Posted by: Laura | October 6, 2006 7:57 PM
Laura: my PPP research shows audience growth as bloggers embrace PPP, its quality rating system and its community of 'posties' sharing best-blogging-practices -- likely because blogging frequency goes up with a revenue model, blog topic diversity grows, and best practices start to pay dividends. Revenue models often create this kind of discipline and drive to quality for previously volunteer marketplaces.
Another thing revenue models do is bring new people to consumer content creation; along with diverse knowledge, skills, experiences and perspectives.
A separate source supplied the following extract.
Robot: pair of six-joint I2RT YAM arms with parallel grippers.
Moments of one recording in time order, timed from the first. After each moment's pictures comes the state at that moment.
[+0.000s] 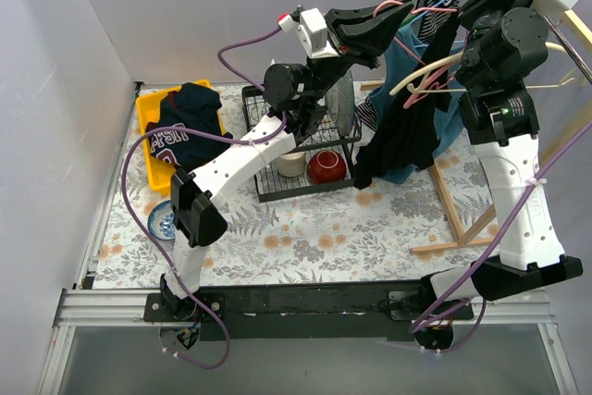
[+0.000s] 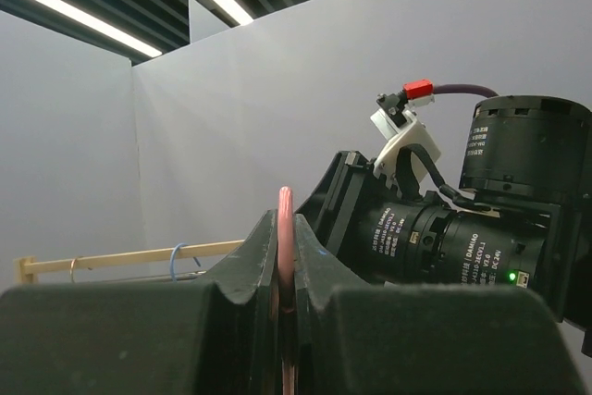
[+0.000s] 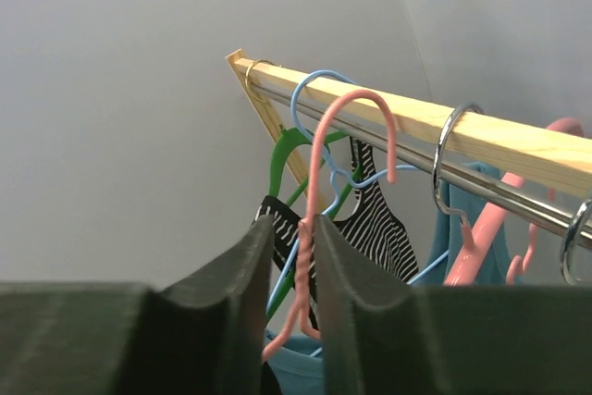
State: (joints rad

Unless you believe "only certain people should be allowed to play", that growing influence of the blogging masses is part of what worries the elites, conciously or not.
Posted by: Dan... | October 7, 2006 2:15 AM
Dan,
There's also a revenue model in dealing street drugs, but that makes it neither ethical nor wise to do so.
Posted by: shel israel | October 7, 2006 1:09 PM
Shel: either purposely or on accident, you misinterpret my message to Laura around revenue models (and whether PPP content generators may lose or gain audience). The message is that revenue models, combined with quality rating systems like PPP's will drive markets toward quality and raise the value and diversity of the entire market.
Your comparison to illegal activities like drug dealing (and Arrington's comparison to statutory rape) is just more of the FUD so prevalently used by the elites so far -- and that's just sad. There will always be exceptions in open markets, but my research from inside and outside the platform doesn't support the FUD being spread.
That said, if you believe PPP should act like a government entity that tells people how to write their blogs then I worry we'll never get past the FUD. If, however, you understand that you, Arrington and other elites all make a personal choice about how to author your blog and other, lesser-known bloggers, have that same right then we may actually get somewhere.
Posted by: Dan... | October 7, 2006 5:41 PM
Hey Josh! I am a PR major at Auburn University, and I am in Robert French's PR Style and Design class that you visited. It was so refreshing to talk to someone who has made a living through social media online especially through blogging since Robert has put such a focus on the growing popularity of blogging. It was so interesting to hear you talk about all the different ways you have been able to help various companies through blogging. I liked your story about how you were able to help Shell figure out the problem with the price differentiation between those two gas stations that were in close proximity to one another. I also found it interesting that many companies do not realize they have negative criticism when their names are googled. Keep up the good work!